Être son pire ennemi

Lorsque j’ai entendu notre ministre Fitzgibbon en remettre avec le fait que le site de la future usine de Northvolt n’était quand même pas le jardin d’Eden, je n’ai pu faire autrement que de déceler un manque d’empathie, pour ne pas dire du mépris pour ceux et celles qui réclament un peu plus de transparence dans ce projet. Est-ce véritablement le cas ou est-ce simplement le bruit des bulldozers en marche qui empêche notre ministre d’écouter ce que les gens ont à lui dire ?

Honnêtement, je n’ai jamais entendu un représentant d’un organisme environnemental digne de ce nom, dire que de développer la filière des batteries de véhicules électriques n’était pas souhaitable au Québec. Non, ce que j’entends, c’est que le choix du terrain choisi pour cette usine, de même que la manière dont ce choix a été fait, sont des plus questionnables. Développer à tous crins la filière électrique au détriment de la biodiversité sans vouloir une évaluation indépendante du projet, il y a quelque chose qui est incompatible, contradictoire là-dedans. On ne peut pas nous vendre un projet comme étant bon pour l’environnement quand on saccage une centaine d’hectares de milieux humides, et ce, en toute impunité.

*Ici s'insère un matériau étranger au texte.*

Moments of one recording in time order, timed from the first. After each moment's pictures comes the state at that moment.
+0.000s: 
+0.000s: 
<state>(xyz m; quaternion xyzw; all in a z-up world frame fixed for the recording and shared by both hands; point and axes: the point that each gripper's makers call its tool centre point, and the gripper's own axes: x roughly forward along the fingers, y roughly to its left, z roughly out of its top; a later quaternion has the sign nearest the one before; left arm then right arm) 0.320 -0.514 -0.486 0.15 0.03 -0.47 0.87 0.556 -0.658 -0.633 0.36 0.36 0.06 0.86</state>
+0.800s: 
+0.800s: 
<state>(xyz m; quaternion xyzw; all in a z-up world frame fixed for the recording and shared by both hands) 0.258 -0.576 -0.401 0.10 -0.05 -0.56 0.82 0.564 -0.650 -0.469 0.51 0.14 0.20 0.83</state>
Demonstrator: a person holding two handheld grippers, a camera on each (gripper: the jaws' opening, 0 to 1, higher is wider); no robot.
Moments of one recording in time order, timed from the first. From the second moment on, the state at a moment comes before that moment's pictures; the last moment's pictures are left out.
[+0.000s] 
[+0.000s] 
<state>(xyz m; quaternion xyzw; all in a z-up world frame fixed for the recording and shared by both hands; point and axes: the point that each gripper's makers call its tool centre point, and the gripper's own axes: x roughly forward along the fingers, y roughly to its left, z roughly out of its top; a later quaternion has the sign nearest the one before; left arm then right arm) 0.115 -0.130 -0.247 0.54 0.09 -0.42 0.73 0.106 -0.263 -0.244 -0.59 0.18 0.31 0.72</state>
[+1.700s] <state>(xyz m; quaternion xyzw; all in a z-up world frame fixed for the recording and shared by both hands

Il y a aussi cette stratégie du gouvernement d’accuser ceux et celles qui posent des questions ou soulèvent des enjeux de transparence : ils devraient changer d’attitude selon lui. Dans le cas d’enjeux aussi sensibles que la préservation de la biodiversité, l’arrogance n’est pas la meilleure des approches à adopter. C’est d’autant plus vrai lorsqu’on n’a pas de stratégie énergétique pour véritablement appuyer nos prétentions et qu’on prévoit investir des milliards de fonds publics dans une jeune entreprise. Comme on dit, on devrait se garder une petite gêne, faire preuve d’un peu plus d’humilité.

Si le projet Northvolt était véritablement un si beau projet, le gouvernement devrait tout faire pour aller chercher l’adhésion de l’ensemble de la population et non pas lui enfoncer dans la gorge comme il le fait actuellement. À chaque fois qu’une pierre est soulevée, on trouve quelque chose de nouveau, de choquant. On a vraiment l’impression – je dis bien l’impression – que le gouvernement veut nous cacher quelque chose. Je ne sais pas qui s’occupe des messages que les porte-parole du gouvernement doivent transmettre, mais je les démissionnerais. Le gouvernement ne s’aide pas, il s’enfonce dans ses explications infantilisantes et ne fait que s’embourber davantage.

Aussi, je trouve ça anormal que les impératifs entourant la construction de cette usine soient dictés par le promoteur lui-même, en fonction d’ententes qu’il aurait déjà prises avec des clients. Prendre une décision prématurée, sous pression et sans avoir fait toutes les vérifications nécessaires, est certainement la pire des choses à faire.

Je me souviens d’une époque où ce gouvernement savait faire acte de contrition. C’était tout à son honneur et il en sortait grandi. Peut-être devrait-il agir de la sorte dans le dossier Northvolt et demander une enquête indépendante du BAPE. Le mandat qui serait donné au BAPE pourrait justement en être un d’enquête ciblé, avec consultation publique, pas nécessairement un processus d’audiences publiques comme nous les connaissons actuellement avec ce que cela comporte comme analyses et études. Cela pourrait concilier nécessité d’agir avec célérité et enquête indépendante.

Le gouvernement actuel pourra toujours accuser de tous les maux ceux et celles qui remettent en question ses décisions. Ce sont toutefois ces mêmes personnes et ces mêmes organismes qui font en sorte de maintenir une vie démocratique active au Québec et contribuent à nous faire profiter d’un environnement plus sain.